Children of divorce usually stay with the mother, so the question comes down to this: Why do fathers stick around for sons when they won't stick around for daughters? (Or alternatively, why do mothers stay married so their sons can have a father when they won't do the same for their daughters?) Do fathers prefer the company of sons? Do parents think a boy needs a male role model? Do they worry that boys cope less successfully with the emotional consequences of divorce? Or do they believe that an emotionally devastated daughter is somehow less of a tragedy than an emotionally devastated son?

Dahl and Moretti make the extremely helpful observation that all theories fall into one of two categories: Either sons improve the quality of married life (say by being more available for an evening game of catch) or sons exacerbate the pain of divorce (say by falling apart emotionally when the father leaves). Theories of the first sort suggest that a boy child is a blessing; theories of the second sort suggest that the same boy child is a curse—or at least has the potential to become a curse if the marriage starts to crumble.

So, before we decide which theory to believe, we should look for external evidence on the demand for sons versus the demand for daughters. Do most parents prefer boys or girls?

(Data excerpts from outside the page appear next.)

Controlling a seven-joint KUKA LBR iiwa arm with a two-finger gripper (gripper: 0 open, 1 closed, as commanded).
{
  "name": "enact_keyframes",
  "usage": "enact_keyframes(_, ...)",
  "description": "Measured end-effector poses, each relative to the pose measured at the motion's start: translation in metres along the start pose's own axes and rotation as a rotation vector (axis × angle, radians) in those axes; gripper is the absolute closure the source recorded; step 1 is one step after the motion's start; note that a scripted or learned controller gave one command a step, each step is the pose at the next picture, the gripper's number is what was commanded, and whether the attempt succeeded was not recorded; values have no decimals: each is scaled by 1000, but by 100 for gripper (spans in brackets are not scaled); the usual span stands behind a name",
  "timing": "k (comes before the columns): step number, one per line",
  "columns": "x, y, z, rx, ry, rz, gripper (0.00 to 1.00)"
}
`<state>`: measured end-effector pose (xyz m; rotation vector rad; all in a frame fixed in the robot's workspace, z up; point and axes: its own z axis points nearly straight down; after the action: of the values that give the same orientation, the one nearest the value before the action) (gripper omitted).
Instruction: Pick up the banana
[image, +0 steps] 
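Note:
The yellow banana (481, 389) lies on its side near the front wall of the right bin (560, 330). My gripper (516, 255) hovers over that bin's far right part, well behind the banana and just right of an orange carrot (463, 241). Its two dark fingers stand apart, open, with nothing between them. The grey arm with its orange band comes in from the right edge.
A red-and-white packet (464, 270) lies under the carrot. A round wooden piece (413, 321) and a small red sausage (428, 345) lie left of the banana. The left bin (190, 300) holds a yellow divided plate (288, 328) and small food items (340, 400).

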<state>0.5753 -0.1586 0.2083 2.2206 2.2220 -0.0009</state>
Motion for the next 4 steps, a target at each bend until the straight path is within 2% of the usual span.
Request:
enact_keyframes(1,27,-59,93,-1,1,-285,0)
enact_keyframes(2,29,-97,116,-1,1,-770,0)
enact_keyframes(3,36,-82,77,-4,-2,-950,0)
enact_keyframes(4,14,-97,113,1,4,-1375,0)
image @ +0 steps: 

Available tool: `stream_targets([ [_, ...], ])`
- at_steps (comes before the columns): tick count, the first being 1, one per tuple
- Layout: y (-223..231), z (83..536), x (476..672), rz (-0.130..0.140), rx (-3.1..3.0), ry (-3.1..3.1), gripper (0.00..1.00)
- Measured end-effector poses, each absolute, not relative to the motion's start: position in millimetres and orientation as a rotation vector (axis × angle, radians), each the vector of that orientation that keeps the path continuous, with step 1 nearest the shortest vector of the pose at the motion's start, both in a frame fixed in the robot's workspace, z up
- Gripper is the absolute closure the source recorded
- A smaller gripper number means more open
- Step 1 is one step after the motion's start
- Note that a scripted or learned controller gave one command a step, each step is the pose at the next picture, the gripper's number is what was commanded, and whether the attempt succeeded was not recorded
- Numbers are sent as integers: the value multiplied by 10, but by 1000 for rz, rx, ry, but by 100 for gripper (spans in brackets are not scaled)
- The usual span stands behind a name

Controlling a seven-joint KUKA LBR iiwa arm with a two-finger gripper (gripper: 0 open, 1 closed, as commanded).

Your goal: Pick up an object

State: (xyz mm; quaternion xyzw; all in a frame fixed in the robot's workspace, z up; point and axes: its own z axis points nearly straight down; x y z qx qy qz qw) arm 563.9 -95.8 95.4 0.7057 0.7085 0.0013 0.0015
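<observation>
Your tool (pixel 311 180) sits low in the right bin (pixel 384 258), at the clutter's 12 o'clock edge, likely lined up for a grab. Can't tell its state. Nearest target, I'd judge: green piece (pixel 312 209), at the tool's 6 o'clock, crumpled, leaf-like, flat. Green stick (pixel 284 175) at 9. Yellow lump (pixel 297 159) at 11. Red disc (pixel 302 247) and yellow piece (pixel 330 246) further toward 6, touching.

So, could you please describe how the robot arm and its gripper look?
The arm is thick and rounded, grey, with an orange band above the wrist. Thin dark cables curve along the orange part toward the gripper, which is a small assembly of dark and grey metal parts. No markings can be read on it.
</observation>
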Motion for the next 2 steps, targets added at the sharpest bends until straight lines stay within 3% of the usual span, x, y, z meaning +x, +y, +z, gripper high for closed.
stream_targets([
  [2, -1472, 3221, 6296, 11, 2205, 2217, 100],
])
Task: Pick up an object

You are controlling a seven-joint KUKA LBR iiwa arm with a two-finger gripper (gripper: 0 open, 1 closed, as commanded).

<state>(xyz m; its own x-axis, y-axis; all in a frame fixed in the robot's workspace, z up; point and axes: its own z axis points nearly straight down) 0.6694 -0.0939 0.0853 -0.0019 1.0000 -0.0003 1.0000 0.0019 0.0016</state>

Of course we all know the answer in China, with its ongoing history of female infanticide. But what about the United States? Dahl and Moretti offer several reasons to believe that American parents also have a strong preference—though not as strong as the Chinese preference—for boys over girls.

Here's some of their evidence: First, divorced women with girls are substantially less likely to remarry than divorced women with boys, suggesting that daughters are a liability in the market for a husband. Not only do daughters lower the probability of remarriage; they also lower the probability that a second marriage, if it does occur, will succeed.

Next, parents of girls are quite a bit more likely to try for another child than parents of boys, which suggests that there are more parents hoping for sons than for daughters.

Once again, the effect is strong in the United States but even stronger elsewhere. In the United States, Colombia, or Kenya, a couple with three girls is about 4 percent more likely to try for another child than a couple with three boys; in Mexico it's closer to 9 percent, and in Vietnam it's 18 percent. In China, before the one-child policy was imposed in 1982, the number was an astounding 90 percent!